New here; first post. Excited to explore Stella4D, & polytopes!:)...

(This post got a bit long, but I've endeavored to be as concise and clear as possible, while adequately presenting the matter. Read on, if you will... TIA.)

So, my current object of study is the "Chestahedron". (See interactive version, & dynamic.) Basically, it's a heptahedron where the 7 faces are of equal area (3 congruent equilateral triangles, & 3 congruent kites).

Among

*many*things, I'm interested in the dual of the Chestahedron. All references I have found give methods for a REGULAR solid, which the Chestahedron is

*not*. I have generated some interesting "duals" based on some of these methods, plus some variations I have concocted.

I have made a Chestahedron by importing an OFF of points only, then Stella4D made the convex hull, and then the dual. Here is the STEL file.

One correspondent claims the Chestahedron is self-dual, though I can graphically demonstrate it is not (at least if I'm correct in my understanding: the dual must fit inside its reciprocal and have each vert uniquely touch a face of its reciprocal).

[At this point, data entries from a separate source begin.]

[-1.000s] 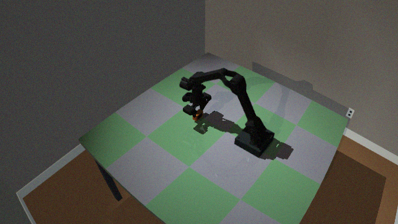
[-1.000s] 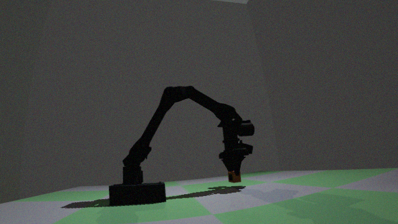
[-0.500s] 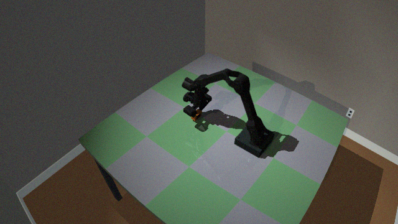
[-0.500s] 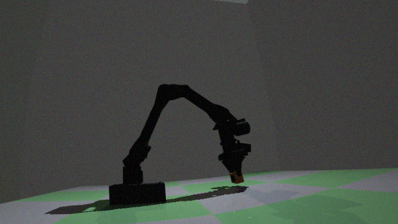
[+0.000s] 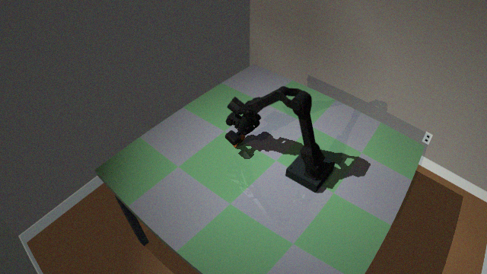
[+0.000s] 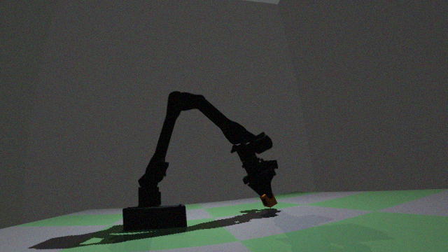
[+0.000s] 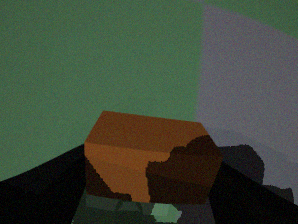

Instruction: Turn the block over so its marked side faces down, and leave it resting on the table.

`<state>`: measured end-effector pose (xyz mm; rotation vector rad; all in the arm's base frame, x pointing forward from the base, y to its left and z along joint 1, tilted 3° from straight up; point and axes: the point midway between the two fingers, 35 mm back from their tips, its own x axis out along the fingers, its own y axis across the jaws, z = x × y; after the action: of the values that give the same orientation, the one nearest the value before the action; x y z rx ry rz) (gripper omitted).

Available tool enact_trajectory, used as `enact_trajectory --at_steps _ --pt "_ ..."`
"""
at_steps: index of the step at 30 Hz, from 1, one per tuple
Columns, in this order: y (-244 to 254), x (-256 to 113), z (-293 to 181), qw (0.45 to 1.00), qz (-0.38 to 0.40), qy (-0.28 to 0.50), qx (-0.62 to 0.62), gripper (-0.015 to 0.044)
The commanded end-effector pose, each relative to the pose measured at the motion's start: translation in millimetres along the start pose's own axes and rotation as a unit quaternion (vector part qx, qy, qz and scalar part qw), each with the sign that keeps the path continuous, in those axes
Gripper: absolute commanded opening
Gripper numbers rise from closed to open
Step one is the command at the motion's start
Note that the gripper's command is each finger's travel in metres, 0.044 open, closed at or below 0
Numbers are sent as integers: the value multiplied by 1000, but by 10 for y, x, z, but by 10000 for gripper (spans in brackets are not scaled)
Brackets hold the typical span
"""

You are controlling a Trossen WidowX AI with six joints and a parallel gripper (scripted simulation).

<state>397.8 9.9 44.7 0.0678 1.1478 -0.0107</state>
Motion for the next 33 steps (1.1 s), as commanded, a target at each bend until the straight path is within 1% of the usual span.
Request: enact_trajectory --at_steps 1,10,15,25,33 --pt "1 -33 4 1000 -1 -29 3 0" --pt "0 -65 -48 996 0 -93 4 0" --pt "0 -64 -52 995 0 -99 4 0" --pt "5 186 -13 986 -2 -167 2 0" --pt "7 316 -26 975 -2 -224 1 0"
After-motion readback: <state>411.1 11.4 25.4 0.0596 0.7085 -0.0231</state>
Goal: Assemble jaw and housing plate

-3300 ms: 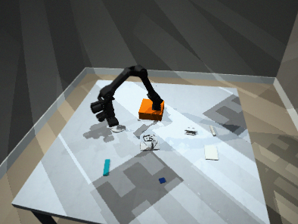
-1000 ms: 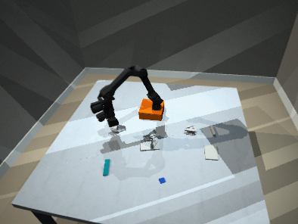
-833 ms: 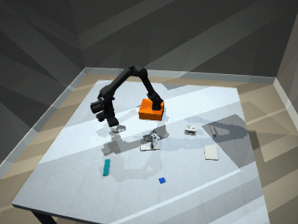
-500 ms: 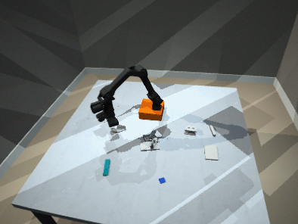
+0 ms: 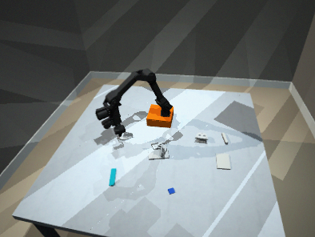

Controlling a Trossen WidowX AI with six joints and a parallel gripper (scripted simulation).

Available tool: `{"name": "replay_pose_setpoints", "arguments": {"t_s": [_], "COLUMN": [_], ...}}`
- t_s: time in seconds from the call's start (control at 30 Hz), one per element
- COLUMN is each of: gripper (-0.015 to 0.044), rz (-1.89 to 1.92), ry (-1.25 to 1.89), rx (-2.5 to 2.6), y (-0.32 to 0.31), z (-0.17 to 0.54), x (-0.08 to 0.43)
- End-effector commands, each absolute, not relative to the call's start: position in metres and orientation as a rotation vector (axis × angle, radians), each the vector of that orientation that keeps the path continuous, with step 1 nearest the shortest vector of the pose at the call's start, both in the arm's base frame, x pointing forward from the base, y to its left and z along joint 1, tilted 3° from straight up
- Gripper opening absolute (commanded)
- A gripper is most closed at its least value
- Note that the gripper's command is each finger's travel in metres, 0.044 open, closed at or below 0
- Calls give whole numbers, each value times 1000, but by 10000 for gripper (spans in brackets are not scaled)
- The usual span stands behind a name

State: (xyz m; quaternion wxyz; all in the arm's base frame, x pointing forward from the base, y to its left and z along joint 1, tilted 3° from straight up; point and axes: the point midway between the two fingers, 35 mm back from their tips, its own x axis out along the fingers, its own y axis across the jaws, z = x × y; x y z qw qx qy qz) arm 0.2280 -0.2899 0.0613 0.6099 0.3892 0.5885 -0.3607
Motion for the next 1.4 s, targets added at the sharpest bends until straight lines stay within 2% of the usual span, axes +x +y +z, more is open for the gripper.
{"name": "replay_pose_setpoints", "arguments": {"t_s": [0.0, 0.93, 1.37], "gripper": [440, 440, 99], "rz": [-833, -833, -833], "ry": [1359, 1359, 1359], "rx": [898, 898, 898], "y": [-290, -290, -290], "z": [61, 61, 61], "x": [228, 228, 228]}}
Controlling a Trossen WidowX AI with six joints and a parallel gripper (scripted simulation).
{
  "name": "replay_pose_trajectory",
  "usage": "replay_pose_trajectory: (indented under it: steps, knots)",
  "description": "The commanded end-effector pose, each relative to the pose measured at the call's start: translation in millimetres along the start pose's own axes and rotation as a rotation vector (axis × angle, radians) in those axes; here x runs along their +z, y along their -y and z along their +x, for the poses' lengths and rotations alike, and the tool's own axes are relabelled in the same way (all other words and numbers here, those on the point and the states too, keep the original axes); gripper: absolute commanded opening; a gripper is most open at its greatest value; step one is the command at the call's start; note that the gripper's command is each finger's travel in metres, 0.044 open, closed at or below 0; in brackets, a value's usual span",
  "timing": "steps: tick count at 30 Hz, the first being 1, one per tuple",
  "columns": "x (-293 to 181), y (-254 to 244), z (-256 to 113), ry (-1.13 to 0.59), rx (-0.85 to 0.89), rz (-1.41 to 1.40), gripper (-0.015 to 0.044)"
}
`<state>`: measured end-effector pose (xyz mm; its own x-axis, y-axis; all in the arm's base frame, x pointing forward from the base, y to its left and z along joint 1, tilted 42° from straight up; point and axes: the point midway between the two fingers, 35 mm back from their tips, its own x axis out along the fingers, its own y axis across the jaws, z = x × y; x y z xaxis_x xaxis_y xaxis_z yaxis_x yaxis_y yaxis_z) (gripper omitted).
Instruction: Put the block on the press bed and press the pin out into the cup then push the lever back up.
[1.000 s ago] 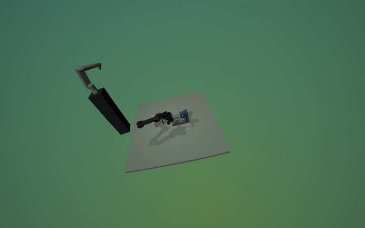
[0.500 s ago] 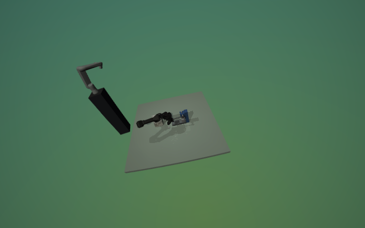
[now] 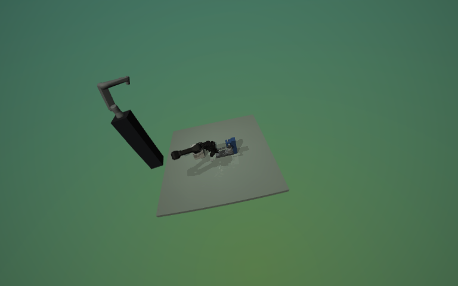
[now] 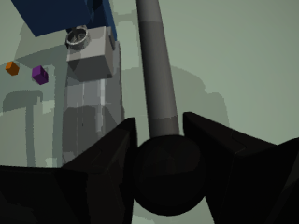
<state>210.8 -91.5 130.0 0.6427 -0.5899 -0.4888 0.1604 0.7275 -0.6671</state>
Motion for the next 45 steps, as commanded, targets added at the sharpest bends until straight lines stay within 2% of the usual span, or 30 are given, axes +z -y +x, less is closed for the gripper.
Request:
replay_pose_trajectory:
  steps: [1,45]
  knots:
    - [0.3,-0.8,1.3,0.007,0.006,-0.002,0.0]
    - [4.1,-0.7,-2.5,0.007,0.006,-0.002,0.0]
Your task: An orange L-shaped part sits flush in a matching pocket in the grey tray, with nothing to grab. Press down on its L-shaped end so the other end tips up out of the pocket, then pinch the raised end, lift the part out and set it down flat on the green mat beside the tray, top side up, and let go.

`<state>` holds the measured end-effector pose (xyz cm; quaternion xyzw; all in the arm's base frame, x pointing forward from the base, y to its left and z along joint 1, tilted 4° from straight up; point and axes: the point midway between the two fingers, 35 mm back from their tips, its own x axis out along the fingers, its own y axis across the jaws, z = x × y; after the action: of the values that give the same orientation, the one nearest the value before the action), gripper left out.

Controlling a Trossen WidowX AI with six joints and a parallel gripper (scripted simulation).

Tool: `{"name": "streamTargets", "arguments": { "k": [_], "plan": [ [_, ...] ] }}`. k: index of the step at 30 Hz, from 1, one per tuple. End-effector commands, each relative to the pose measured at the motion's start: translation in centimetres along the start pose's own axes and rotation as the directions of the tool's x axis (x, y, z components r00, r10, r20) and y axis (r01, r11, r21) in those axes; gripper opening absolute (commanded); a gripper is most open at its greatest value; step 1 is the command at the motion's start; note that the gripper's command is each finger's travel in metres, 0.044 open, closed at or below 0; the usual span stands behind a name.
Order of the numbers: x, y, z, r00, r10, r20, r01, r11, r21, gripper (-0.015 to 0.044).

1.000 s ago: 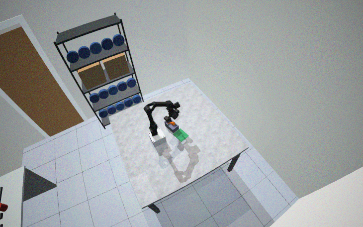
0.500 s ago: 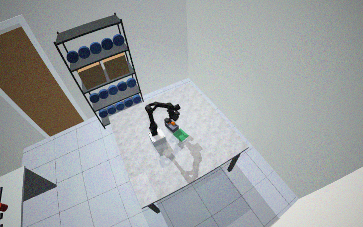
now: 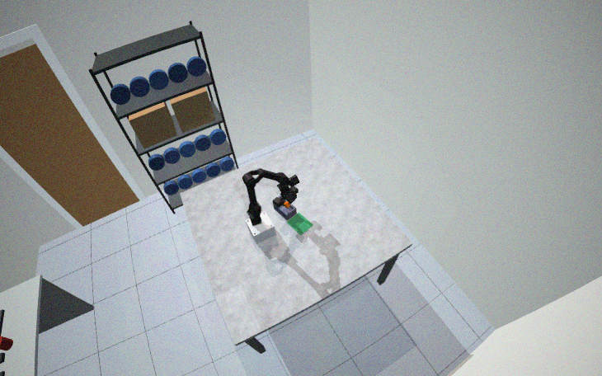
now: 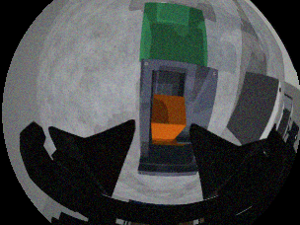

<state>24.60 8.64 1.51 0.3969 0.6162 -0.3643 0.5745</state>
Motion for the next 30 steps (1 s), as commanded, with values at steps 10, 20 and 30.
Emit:
{"name": "streamTargets", "arguments": {
  "k": [10,20,30],
  "plan": [
    [1.4,-0.1,0.0,1.000,-0.001,0.000,0.001,1.000,0.000,0.0254],
    [1.4,-0.1,0.0,1.000,-0.001,0.000,0.001,1.000,0.000,0.0109],
    [1.4,-0.1,0.0,1.000,-0.001,0.000,0.001,1.000,0.000,0.0000]
  ]
}}
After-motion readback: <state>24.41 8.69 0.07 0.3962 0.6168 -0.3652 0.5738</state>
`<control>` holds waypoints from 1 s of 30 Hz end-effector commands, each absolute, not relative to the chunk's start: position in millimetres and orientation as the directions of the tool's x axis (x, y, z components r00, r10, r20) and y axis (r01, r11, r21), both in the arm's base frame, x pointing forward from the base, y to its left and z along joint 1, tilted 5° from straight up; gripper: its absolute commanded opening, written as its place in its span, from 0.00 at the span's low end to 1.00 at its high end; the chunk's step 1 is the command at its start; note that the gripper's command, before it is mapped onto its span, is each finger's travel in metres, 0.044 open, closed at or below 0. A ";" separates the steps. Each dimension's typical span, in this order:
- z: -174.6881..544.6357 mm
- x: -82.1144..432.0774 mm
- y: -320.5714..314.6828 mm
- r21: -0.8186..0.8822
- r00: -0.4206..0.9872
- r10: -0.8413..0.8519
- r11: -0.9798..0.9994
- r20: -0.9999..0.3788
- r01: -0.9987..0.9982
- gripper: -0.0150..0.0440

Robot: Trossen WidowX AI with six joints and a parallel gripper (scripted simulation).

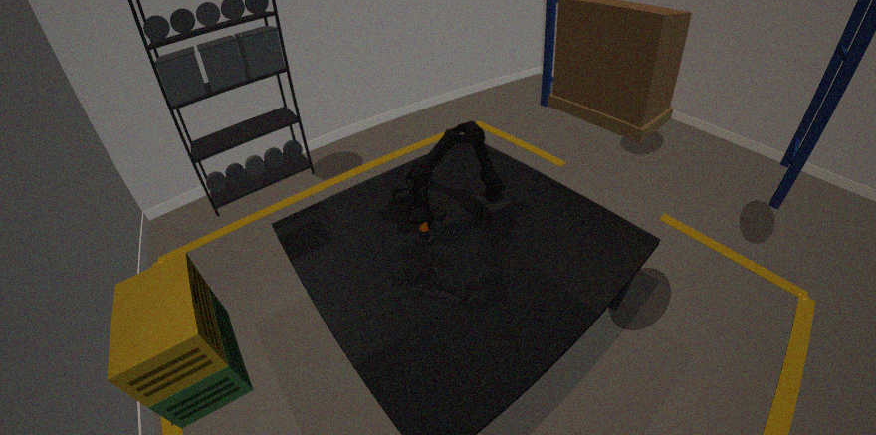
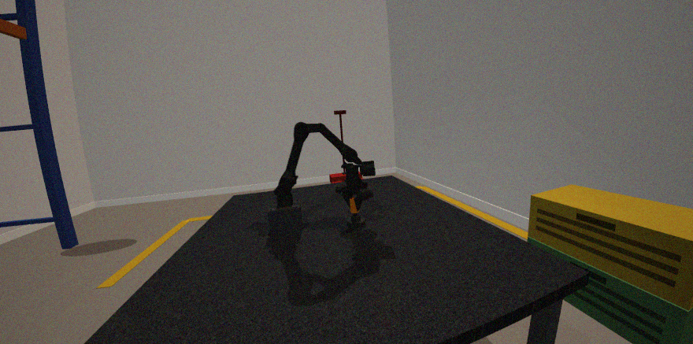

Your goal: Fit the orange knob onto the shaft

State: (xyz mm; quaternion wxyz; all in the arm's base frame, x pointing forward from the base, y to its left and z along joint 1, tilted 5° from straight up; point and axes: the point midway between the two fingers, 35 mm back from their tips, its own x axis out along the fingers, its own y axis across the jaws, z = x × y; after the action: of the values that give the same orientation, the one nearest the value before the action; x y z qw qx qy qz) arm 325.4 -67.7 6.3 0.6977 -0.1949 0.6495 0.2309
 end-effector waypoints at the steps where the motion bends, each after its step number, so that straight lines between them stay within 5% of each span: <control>1: 5.9 326.6 -67.6 0.026 0.053 0.069 0.814 -0.996 -0.581 0.25; 30: 6.1 327.0 -67.7 0.008 0.053 0.069 0.676 -0.996 -0.737 0.25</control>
State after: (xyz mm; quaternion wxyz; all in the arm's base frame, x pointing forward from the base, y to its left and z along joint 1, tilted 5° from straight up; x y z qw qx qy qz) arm 326.8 -67.7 7.1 0.6732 -0.2663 0.6223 0.2976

Now, for a regular polyhedron, a simple method to get the dual is to locate a vert at the centroid of each face, then connect to form the new solid. But this clearly does not generate a proper dual for the Chestahedron (again, I can graphically demonstrate this).

Another method is to determine the midsphere (if such exists), then create new edges perpendicular to the tangent point at the original edge. Here's an interesting animated visualization of the idea. This is often called the Dorman-Luke construction, though in my research it is stated as appropriate for regular solids. I have considered implementing this method, but have opted for an easier one first...

Dual from the inELLIPSOID. The Chestahedron is not regular, nor does it admit a circumsphere, midsphere, or insphere. It's a bit elongated, so an ellipsoid seemed a reasonable alternative. In fact, I have found the circumellipsoid, and the inellipsoid. Using the in ellipsoid, I locate a unique point on each face (not a centroid). Connecting these yields a solid that at least conforms to the requirements for a proper dual. Also, it is like a (inverted) Chestahedron, but with different proportions.

So, here is the "dual" from the inellipsoid method...

(Note: This is very close to a Chestahderon with an areas ratio of 2:1 (in a family I call "k-Chestahedra", where k is a non-zero positive integer representing the ratio of areas). Since I did this graphically/experimentally, not analytically, it is inexact (though quite close), which might account for the numbers not showing it to be exactly a k-2 Chestahedron. So, this matter is still open.

FYI, in addition to the above investigation, and using Stella4D, I have attempted to use Macaulay2, but with limited success. It does find duals (the 'polar'), but is not a geometry app, per se, but for algebraic geometry/commutative algebras - and therein lies a snag:( The dual it returns

*almost*conforms as a proper dual, but it includes a "ray". Unfortunately, at this time, I do not fully understand what this is in the context of the realm of Macaulay2. It's a direction associated with a "cone". Anyhow, regardless of what it is, it prevents me from getting a proper solid to inspect - though I have looked at what it generated, and it does not look "correct".

In closing, I seek the dual of the Chestahedron. My understanding of a "dual" is decent, but not complete, and possibly in error in some aspects. I'm hoping to clear up all of this, and come to a properly informed presentation of the Chestahedron dual.

And again, I ask, How does Stella4D determine the dual? TIA.